With x=a all the (x-a) terms become zero:
f’(a) = c_{1}
So c_{1} = f’(a)
To get c_{2}, do the derivative again:
f’’(x) = 2c_{2} + 3×2×c_{3}(x-a) + ...
With x=a all the (x-a) terms become zero:
f’’(a) = 2c_{2}
So c_{2} = f’’(a)/2
In fact, a pattern is emerging.

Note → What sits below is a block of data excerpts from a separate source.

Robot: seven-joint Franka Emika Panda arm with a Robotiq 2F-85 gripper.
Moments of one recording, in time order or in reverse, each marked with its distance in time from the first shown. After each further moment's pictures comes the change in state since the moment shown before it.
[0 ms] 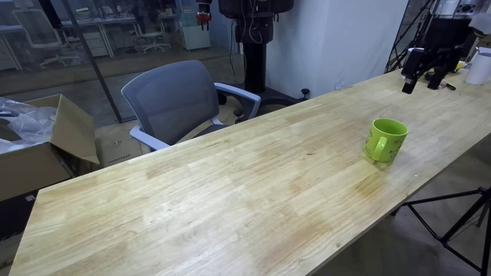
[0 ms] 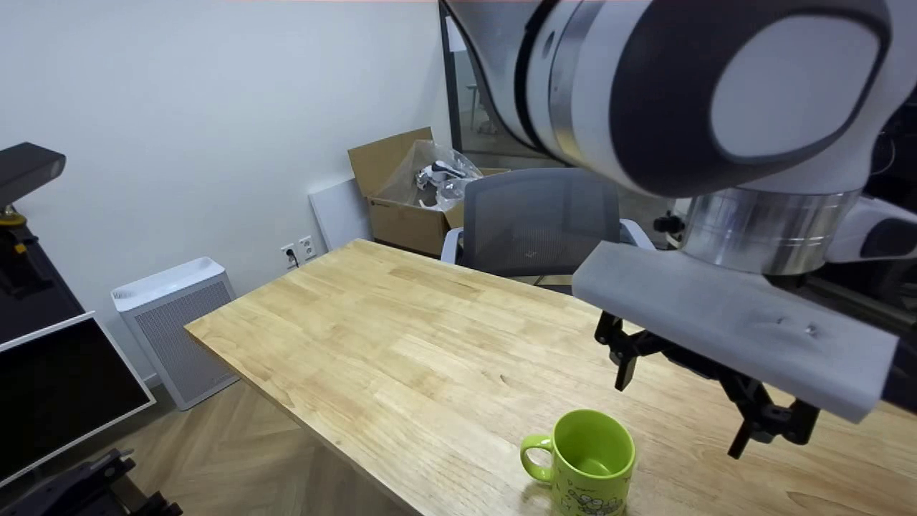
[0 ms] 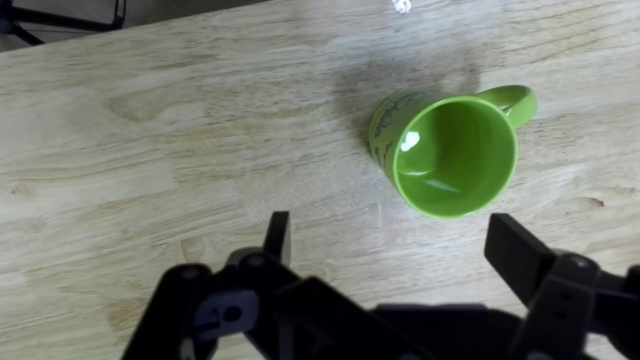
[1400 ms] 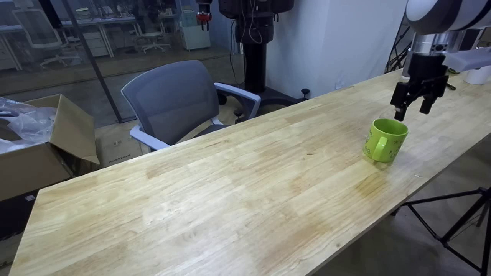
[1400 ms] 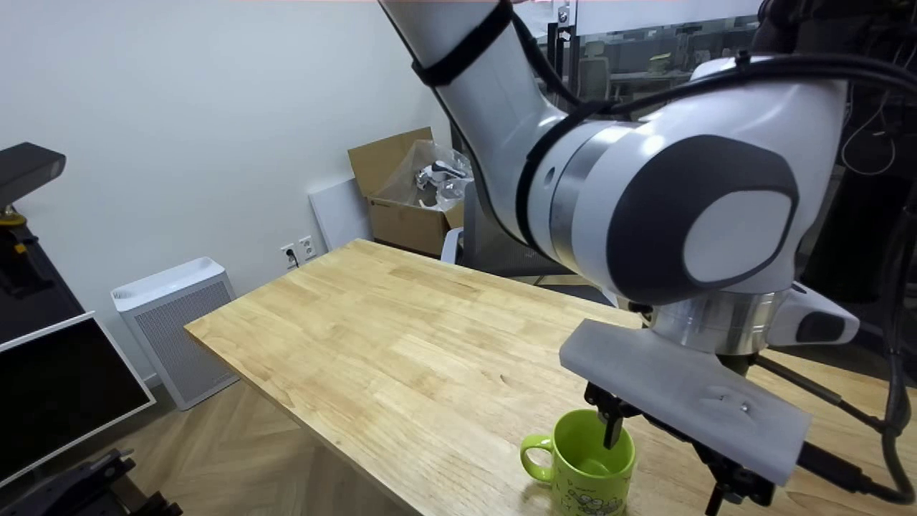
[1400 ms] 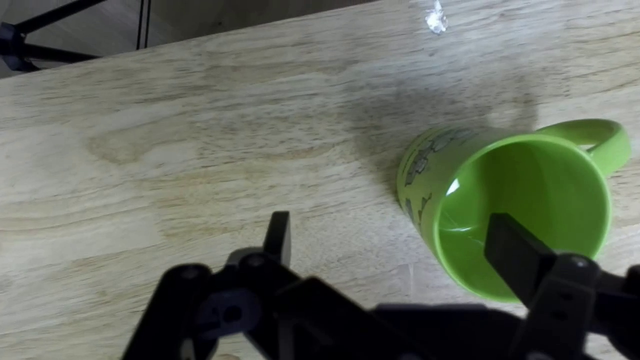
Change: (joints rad) arm -0.001 0.165 0.023 0.049 -0.101 0.054 0.116
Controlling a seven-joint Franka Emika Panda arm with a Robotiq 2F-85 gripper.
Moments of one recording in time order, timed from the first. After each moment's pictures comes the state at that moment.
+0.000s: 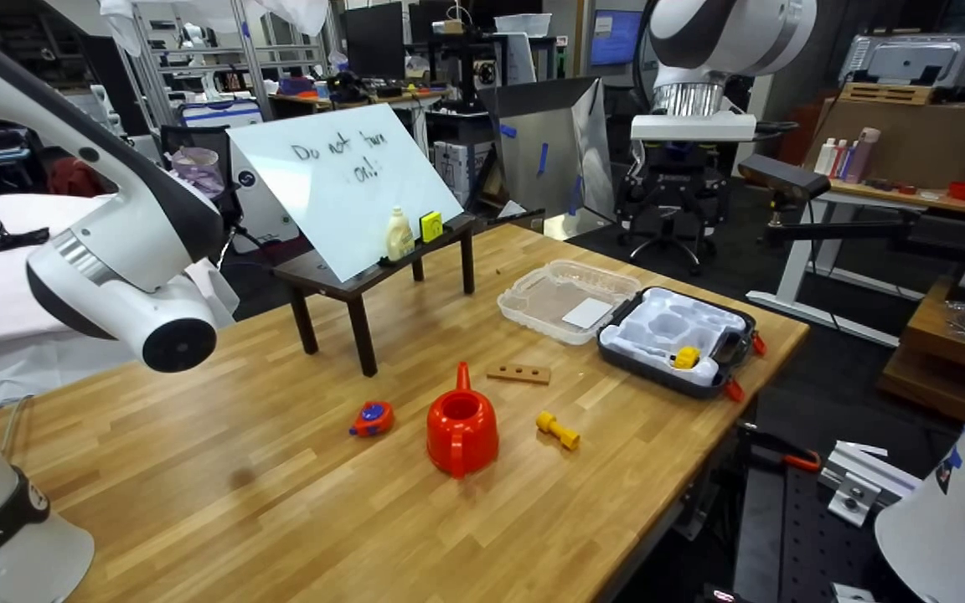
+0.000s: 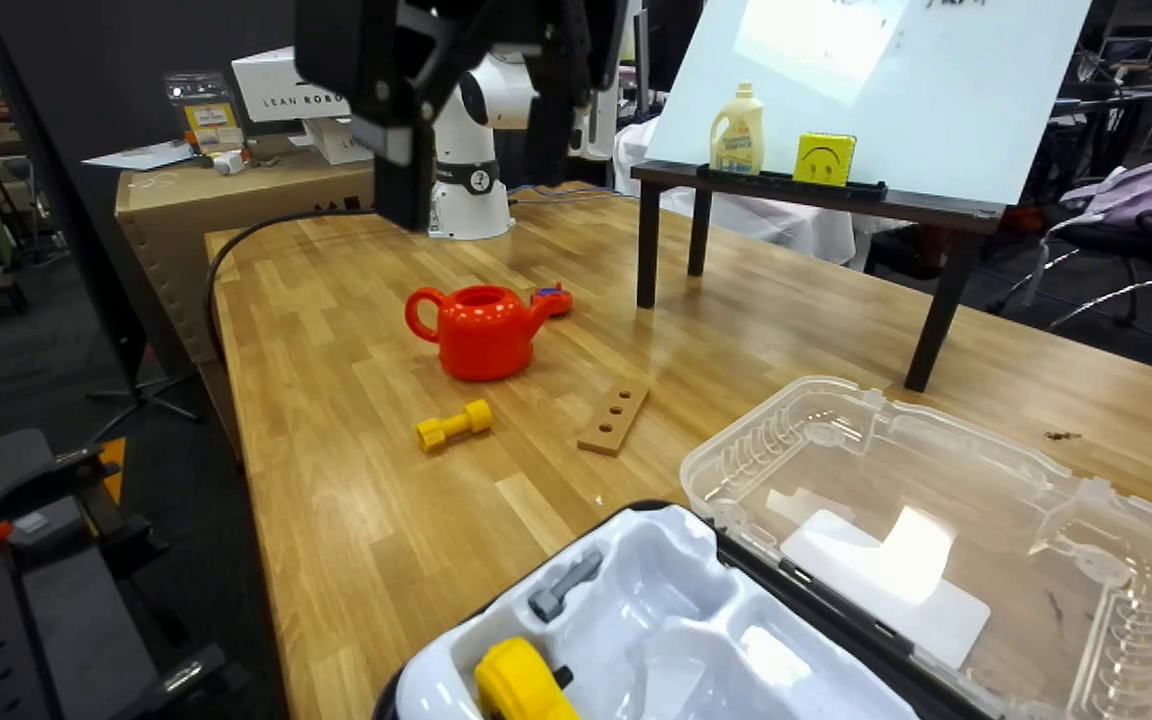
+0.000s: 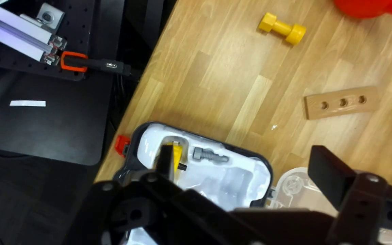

Each term is
- the next higher derivative ...
- ... divided by all the exponents so far multiplied together (for which we can use factorial notation, for example 3! = 3×2×1)
And we get:
f(x) = f(a)_{} + \frac{f'(a)}{1!}(x-a) _{} + \frac{f''(a)}{2!}(x-a)^{2} + \frac{f'''(a)}{3!}(x-a)^{3} + ...
Now we have a way of finding our own Taylor Series:
For each term: take the next derivative, divide by n!, multiply by (x-a)^{n}
Example: Taylor Series for cos(x)
Start with:
f(x) = f(a)_{} + \frac{f'(a)}{1!}(x-a) _{} + \frac{f''(a)}{2!}(x-a)^{2} + \frac{f'''(a)}{3!}(x-a)^{3} + ...
The derivative of cos is −sin, and the derivative of sin is cos, so:
- f(x) = cos(x)
- f'(x) = −sin(x)
- f''(x) = −cos(x)
- f'''(x) = sin(x)
- etc...
And we get:
cos(x) = cos(a) _{}− \frac{sin(a)}{1!}(x-a) _{} − \frac{cos(a)}{2!}(x-a)^{2} + \frac{sin(a)}{3!}(x-a)^{3} + ...
Now put a=0, which is nice because cos(0)=1 and sin(0)=0:
cos(x) = 1 _{}− \frac{0}{1!}(x-0) _{} − \frac{1}{2!}(x-0)^{2} + \frac{0}{3!}(x-0)^{3} + \frac{1}{4!}(x-0)^{4} + ...
Simplify:
cos(x) = 1 − x^{2}/2! + x^{4}/4! − ...
Try that for sin(x) yourself, it will help you to learn.
Or try it on another function of your choice.
The key thing is to know the derivatives of your function f(x).
Note: A Maclaurin Series is a Taylor Series where a=0, so all the examples we have been using so far can also be called Maclaurin Series.